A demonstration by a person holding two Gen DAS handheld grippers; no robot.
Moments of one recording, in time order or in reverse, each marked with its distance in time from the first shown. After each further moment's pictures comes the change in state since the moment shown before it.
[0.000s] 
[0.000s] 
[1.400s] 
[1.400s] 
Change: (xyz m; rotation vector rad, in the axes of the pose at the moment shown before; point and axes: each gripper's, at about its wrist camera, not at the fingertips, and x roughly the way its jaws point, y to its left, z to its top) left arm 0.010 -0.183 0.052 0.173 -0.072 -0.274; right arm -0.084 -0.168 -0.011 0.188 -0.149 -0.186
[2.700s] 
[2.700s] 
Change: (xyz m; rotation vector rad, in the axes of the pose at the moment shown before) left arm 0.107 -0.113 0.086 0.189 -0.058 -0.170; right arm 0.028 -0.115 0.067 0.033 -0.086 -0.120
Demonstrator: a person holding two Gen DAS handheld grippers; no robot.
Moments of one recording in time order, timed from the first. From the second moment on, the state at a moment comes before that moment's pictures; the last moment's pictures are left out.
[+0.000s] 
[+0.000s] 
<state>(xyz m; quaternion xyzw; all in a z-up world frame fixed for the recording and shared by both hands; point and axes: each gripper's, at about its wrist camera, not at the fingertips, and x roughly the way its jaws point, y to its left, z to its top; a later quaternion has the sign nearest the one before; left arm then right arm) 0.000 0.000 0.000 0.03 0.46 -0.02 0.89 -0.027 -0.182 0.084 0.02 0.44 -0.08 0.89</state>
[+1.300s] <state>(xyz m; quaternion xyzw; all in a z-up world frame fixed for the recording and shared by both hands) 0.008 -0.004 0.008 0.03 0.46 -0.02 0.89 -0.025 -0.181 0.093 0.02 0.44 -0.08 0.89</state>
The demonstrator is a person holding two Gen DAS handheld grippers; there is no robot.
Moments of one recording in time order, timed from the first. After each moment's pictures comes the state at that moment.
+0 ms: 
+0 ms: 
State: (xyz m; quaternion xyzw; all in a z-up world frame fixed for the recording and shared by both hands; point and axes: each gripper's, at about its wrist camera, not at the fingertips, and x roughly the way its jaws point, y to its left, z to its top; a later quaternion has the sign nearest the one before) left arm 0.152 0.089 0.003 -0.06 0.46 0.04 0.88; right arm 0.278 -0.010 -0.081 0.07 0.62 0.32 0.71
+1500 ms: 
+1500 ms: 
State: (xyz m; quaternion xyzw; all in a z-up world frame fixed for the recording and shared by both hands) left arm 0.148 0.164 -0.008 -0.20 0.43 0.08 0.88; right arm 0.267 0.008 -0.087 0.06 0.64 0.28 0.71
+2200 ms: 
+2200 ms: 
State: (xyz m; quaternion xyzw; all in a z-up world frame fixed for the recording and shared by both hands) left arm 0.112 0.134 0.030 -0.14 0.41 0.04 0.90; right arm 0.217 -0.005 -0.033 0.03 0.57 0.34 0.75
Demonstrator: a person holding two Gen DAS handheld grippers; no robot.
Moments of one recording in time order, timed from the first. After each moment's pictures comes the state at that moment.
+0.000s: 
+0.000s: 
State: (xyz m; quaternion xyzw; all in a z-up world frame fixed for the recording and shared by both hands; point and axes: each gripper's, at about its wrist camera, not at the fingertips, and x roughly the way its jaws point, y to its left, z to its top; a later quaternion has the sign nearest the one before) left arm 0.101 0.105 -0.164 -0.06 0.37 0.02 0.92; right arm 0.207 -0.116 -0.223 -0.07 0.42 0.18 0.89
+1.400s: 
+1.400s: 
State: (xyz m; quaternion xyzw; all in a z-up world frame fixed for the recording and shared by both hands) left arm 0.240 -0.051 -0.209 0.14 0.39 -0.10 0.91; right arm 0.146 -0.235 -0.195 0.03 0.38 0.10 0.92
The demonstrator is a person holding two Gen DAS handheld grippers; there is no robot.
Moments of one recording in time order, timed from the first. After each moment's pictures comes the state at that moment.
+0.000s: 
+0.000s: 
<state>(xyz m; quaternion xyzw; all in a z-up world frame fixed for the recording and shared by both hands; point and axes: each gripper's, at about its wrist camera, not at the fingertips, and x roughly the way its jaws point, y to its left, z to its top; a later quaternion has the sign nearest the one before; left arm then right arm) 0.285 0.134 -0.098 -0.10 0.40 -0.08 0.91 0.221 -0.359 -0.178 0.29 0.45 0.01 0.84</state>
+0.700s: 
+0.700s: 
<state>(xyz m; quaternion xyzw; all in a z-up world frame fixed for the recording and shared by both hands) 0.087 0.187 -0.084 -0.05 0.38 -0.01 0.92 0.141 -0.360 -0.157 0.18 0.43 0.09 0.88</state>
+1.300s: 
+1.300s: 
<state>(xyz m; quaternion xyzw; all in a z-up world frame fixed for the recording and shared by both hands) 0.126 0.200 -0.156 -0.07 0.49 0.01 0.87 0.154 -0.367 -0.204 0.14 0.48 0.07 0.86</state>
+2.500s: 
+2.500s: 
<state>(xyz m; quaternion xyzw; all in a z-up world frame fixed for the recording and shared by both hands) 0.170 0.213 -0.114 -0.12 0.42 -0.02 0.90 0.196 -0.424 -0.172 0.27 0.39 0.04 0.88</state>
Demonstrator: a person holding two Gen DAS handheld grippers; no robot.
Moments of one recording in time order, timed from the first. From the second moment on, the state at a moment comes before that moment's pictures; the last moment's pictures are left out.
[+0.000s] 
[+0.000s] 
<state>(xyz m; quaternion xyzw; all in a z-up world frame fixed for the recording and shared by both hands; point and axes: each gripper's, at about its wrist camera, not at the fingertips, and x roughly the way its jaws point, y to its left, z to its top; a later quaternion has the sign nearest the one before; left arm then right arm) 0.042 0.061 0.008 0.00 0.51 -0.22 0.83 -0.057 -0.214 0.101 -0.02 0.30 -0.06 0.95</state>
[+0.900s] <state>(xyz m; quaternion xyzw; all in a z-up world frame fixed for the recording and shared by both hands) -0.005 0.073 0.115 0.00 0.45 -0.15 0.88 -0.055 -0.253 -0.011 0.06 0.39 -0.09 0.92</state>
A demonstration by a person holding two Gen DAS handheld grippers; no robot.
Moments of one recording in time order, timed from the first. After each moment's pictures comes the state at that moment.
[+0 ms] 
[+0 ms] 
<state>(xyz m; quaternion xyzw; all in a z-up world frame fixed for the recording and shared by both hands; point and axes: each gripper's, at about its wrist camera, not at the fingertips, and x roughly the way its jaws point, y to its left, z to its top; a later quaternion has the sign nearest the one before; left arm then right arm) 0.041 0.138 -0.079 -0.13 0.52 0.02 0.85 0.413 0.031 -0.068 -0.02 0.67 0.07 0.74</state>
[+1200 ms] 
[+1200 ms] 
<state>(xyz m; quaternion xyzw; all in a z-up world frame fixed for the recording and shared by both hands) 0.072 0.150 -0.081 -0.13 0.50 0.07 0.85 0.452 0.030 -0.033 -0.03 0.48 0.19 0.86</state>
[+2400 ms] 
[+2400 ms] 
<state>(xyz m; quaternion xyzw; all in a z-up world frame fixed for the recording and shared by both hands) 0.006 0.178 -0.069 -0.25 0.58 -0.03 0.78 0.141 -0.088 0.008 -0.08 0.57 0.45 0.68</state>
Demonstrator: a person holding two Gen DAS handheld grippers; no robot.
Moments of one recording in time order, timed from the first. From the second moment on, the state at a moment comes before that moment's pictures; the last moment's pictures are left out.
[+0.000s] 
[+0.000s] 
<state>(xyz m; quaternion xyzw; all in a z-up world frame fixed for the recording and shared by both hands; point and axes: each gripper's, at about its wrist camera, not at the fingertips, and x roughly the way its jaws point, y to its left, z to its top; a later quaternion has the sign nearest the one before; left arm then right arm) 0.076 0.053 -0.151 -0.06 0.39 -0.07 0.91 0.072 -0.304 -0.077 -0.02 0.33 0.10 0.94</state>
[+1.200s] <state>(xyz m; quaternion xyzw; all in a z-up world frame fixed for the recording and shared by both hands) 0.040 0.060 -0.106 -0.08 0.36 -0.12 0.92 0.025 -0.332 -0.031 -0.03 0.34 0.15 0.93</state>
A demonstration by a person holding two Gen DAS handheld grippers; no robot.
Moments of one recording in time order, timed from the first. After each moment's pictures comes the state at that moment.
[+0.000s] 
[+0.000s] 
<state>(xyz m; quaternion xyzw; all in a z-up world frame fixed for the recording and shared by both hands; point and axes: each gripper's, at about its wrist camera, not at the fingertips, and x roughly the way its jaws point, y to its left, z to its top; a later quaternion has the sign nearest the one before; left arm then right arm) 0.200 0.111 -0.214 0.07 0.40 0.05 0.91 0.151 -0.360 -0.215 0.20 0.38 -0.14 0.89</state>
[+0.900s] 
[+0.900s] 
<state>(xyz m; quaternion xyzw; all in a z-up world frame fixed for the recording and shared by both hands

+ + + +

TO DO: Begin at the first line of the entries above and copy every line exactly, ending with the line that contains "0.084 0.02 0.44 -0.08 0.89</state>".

WRITTEN RESPONSE:
A demonstration by a person holding two Gen DAS handheld grippers; no robot.
Moments of one recording, in time order or in reverse, each marked with its distance in time from the first shown. After each further moment's pictures comes the change in state since the moment shown before it.
[0.000s] 
[0.000s] 
[1.400s] 
[1.400s] 
Change: (xyz m; rotation vector rad, in the axes of the pose at the moment shown before; point and axes: each gripper's, at about its wrist camera, not at the fingertips, and x roughly the way its jaws point, y to its left, z to its top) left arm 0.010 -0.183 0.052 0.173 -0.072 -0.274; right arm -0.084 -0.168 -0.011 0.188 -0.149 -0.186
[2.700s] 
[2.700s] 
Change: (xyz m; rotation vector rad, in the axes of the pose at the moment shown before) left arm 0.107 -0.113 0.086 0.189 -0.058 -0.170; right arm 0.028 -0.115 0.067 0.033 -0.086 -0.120
Demonstrator: a person holding two Gen DAS handheld grippers; no robot.
Moments of one recording in time order, timed from the first. From the second moment on, the state at a moment comes before that moment's pictures; the last moment's pictures are left out.
[+0.000s] 
[+0.000s] 
<state>(xyz m; quaternion xyzw; all in a z-up world frame fixed for the recording and shared by both hands; point and axes: each gripper's, at about its wrist camera, not at the fingertips, and x roughly the way its jaws point, y to its left, z to its top; a later quaternion has the sign nearest the one before; left arm then right arm) 0.000 0.000 0.000 0.03 0.46 -0.02 0.89 -0.027 -0.182 0.084 0.02 0.44 -0.08 0.89</state>

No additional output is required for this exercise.